I'm more and more successful at recognizing the tension and beating/managing it to shoot strong but relaxed shots. Admittedly, since starting back I haven't been training mentally like I used to but it's now helping me get off the plateau.

Check "The Competitive Advantage"-Alan Goldberg and also "Mental Toughness Training for Athletes".

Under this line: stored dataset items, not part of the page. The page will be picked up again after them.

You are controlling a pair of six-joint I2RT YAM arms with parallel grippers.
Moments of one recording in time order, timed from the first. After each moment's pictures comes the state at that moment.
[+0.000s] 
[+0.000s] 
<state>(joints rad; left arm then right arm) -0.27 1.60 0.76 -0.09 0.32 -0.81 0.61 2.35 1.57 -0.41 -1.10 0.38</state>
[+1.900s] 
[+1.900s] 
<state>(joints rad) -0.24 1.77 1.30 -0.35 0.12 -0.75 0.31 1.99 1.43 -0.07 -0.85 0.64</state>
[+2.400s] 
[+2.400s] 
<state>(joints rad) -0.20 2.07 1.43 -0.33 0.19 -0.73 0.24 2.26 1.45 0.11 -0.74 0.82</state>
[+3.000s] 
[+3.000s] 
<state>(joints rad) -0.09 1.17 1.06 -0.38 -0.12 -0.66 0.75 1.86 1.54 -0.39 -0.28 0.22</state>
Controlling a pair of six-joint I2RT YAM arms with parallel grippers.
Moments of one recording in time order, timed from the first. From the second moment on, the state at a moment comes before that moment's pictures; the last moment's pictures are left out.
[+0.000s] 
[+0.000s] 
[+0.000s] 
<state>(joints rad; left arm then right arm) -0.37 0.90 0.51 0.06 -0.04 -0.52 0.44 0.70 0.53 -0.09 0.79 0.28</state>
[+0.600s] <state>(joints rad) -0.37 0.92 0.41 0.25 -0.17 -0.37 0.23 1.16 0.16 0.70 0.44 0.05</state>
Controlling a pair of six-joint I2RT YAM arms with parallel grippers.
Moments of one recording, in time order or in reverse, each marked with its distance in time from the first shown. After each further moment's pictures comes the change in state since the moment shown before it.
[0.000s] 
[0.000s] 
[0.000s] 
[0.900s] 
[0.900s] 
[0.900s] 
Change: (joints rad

Sent from my DROID RAZR using Tapatalk 2


----------



## fanio (Feb 1, 2011)

you have experienced being "in the Zone" or "in the flow". It happens to many of us - but all too rarely. There is quite a bit of reading you can do about it, but it is still difficult to "find" it - and the harder you try the less likely it is to happen. If you could bottle that and sell it you'd be a millionaire real quick.


----------



## Garceau (Sep 3, 2010)

Tony you are exactly correct - its all mental tension that manifests itself into my release arm. thats where it ends up for me, I get gripping the hinge too tight, too much muscle use in my forearm and struggle with the effortless release. Thats the majority of it anyways.

Last night I had to think of the drive home in the freezing rain and snow that was coming. It was totally on my mind the entire night and I just wanted to get going and get it over with. Not the best way to shoot but reality for many of us on any night.

My coach wants to do a little more tweaking on my bow tune, there is a little stab work yet (just a little) and then he wants to get into a little tiller tuning to slow the pin down some......but then - he has his biggest hurdle. My mental game!

My local scores should be reflecting much better scores when I get into a pressure situation or traveling for ASA - thats my frustrating part. I shouldnt be beating Open A and Semi Pro's on 3D courses here and get my butt handed to me in Open C


----------



## carlosii (Feb 25, 2007)

Garceau said:


> OK - so I admit I have some focus issues.
> 
> for some reason all too many shots I am actually concentrating more on what my release arm/hand/back is doing. Its an issue and Im working on it, I get tensed up and struggle and my tension manifests itself on that end.
> 
> ...


in the Zen zone or maybe the meds kicking in??? :wink:


----------